Ele não disse nada. Apenas a largou e eles recomeçaram a caminhar. Diante do seu silêncio, ela prosseguiu:

- Sabe, Ivan, eu sinto que meus pais vão voltar logo. Que em breve eu terei notícias deles – agora alegre, ela pegou uma flor amarela recém caída no chão no jardim em frente da escola e levou-a ao nariz. – Daí tudo vai voltar ao normal. – novamente afundou o rosto entre as pétalas, tal como uma criancinha – Acho que eles vão gostar de você. Eles ficarão contentes em saber que você cuidou de mim. – colocou a flor atrás da orelha, prendendo-a na faixa branca.

Ele não resistiu ao vê-la com a flor e a beijou na bochecha.

- Bonitinha. – sussurrou em seu ouvido.

- Meu namorado. – ela respondeu.

Enamorados, apenas se olharam e trocaram sorrisos tímidos. Num embaraço típico de início de namoro. E então Ivan recomeçou a caminhar.

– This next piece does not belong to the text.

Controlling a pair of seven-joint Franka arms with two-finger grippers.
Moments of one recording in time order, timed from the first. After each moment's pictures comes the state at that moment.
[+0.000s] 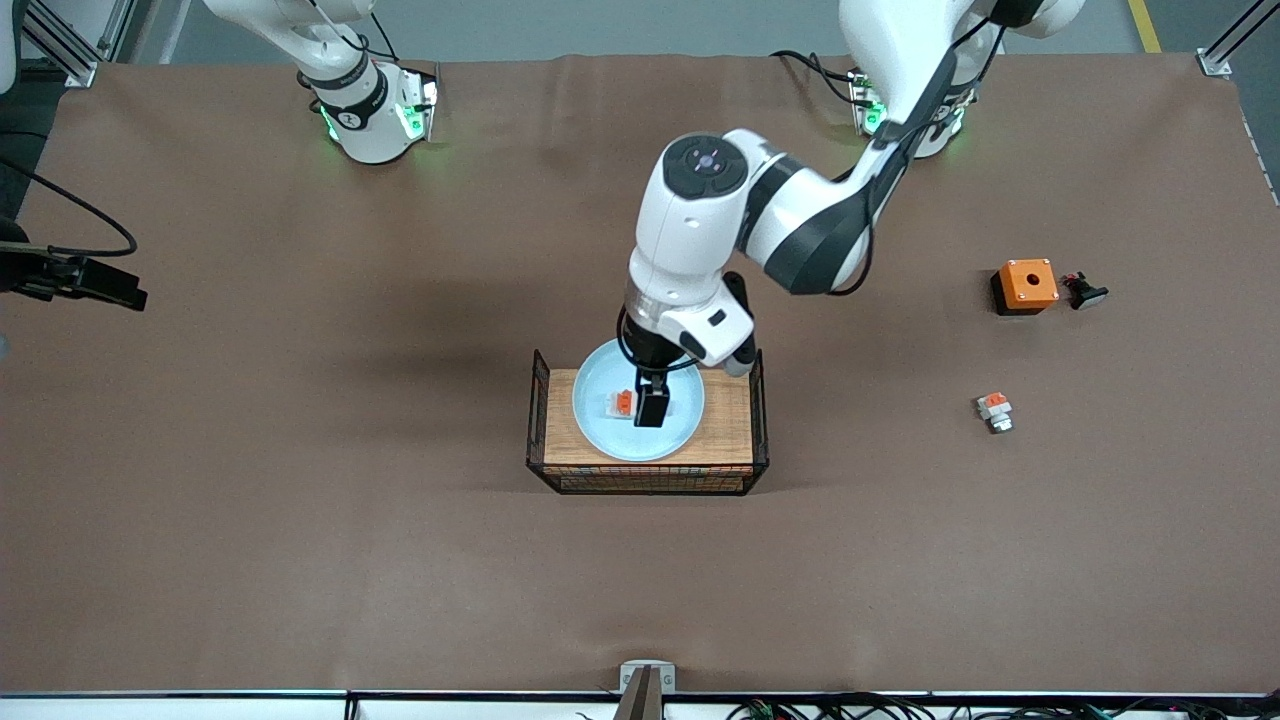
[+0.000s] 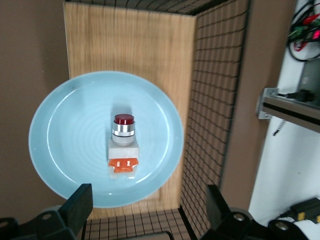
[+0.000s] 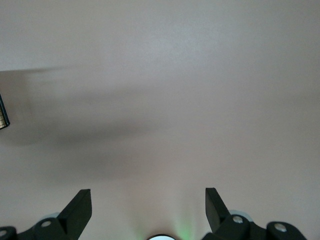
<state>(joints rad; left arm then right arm) -0.66 0.60 -0.08 -1.21 0.09 2.13 -2.33 0.01 0.21 -0.05 -1.28 -0.04 1.34 0.07</state>
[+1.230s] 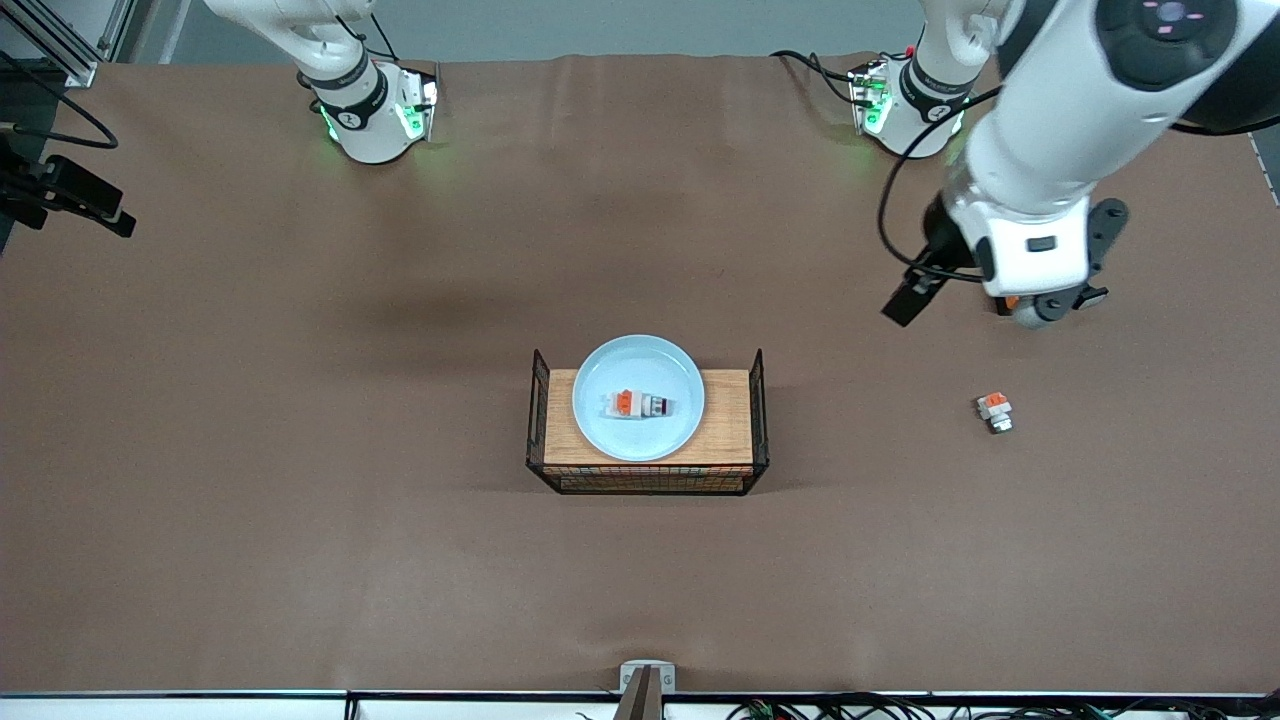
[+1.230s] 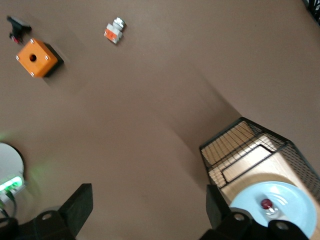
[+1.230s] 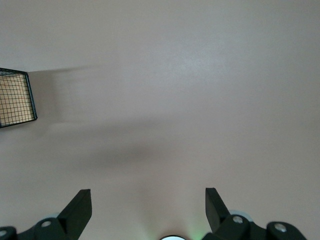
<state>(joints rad) -0.31 0.21 -0.08 -1.32 0.01 1.45 -1.24 -0.01 -0.07 -0.04 -1.55 0.02 1.44 0.07</state>
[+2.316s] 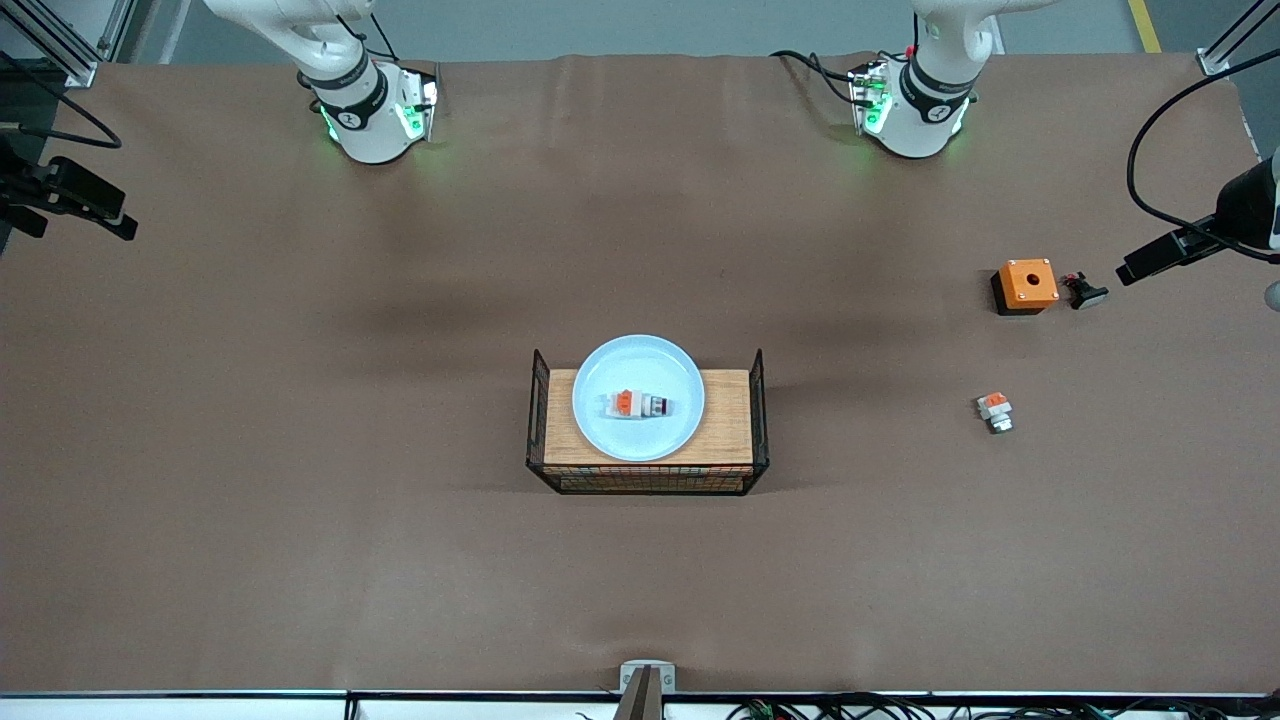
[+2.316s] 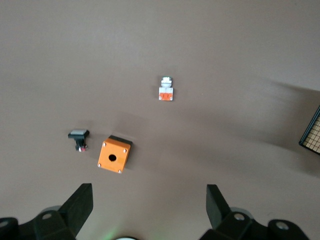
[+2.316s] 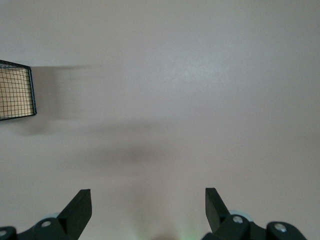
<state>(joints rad) 0.13 -0.04 -0.08 -1.71 0.01 1.61 -0.24 0.00 -0.07 -0.06 -1.56 0.01 1.47 -0.02</state>
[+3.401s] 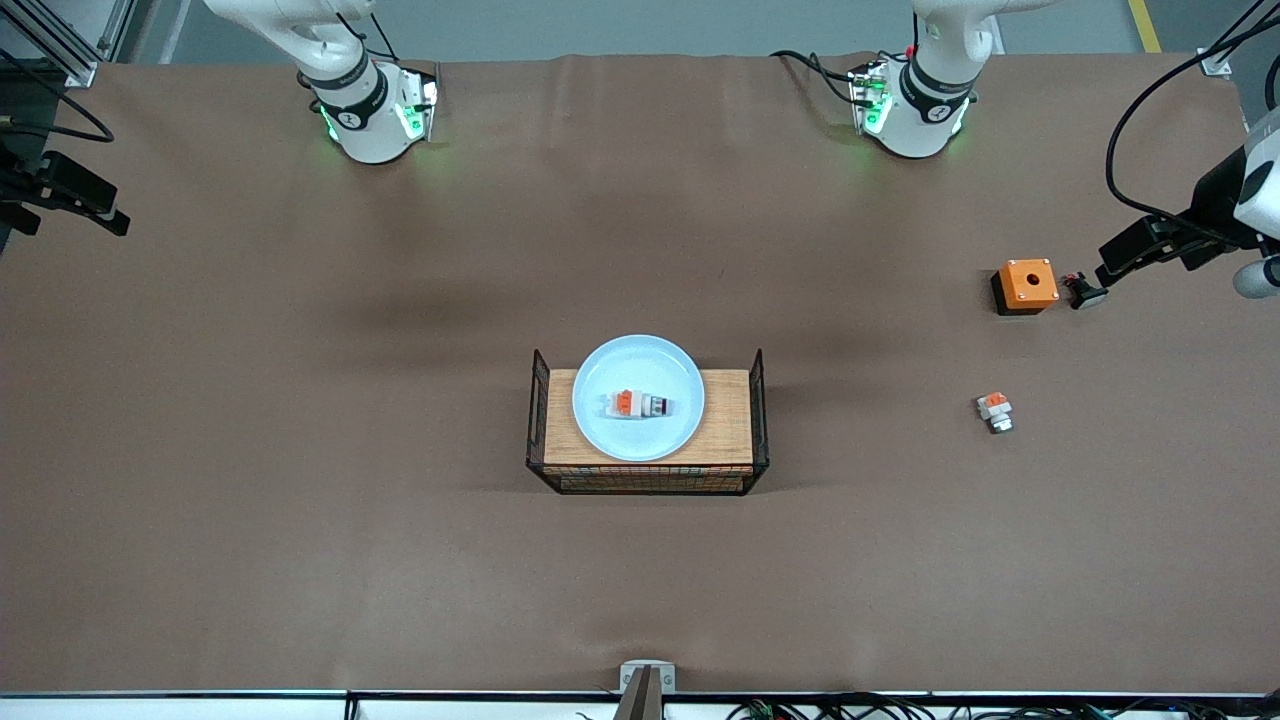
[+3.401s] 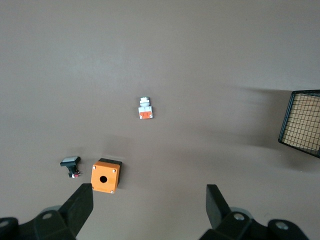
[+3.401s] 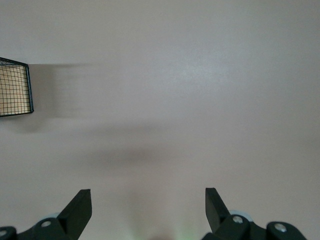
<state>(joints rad) 0.13 -0.05 -0.16 -1.66 0.01 1.65 -0.19 0.00 -0.10 -0.08 -1.61 0.01 1.50 -0.04</state>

- Não! – Anita estancou no caminho e exclamou.

- O que? – ele arregalou as grossas sobrancelhas negras, intrigado.

- A gente não pode comer num restaurante. Não temos dinheiro, Ivan.

- Eu tenho, eu pago.

- Não. Não é justo você economizar tanto para depois desperdiçar comigo.

- Isso não é nenhum desperdício – ele afirmou amoroso.

- Mas eu não quero. Ainda é cedo, vamos até a tua casa comer sanduíches. Não devemos gastar a toa.

- Anita... – ele revirou os olhos. A expressão do rosto dela evidenciava suas intenções – Eu não vou te beijar de novo, nem se ficarmos sozinhos na minha casa.

O sorriso dela murchou.

- Por que não? – indagou com ingenuidade.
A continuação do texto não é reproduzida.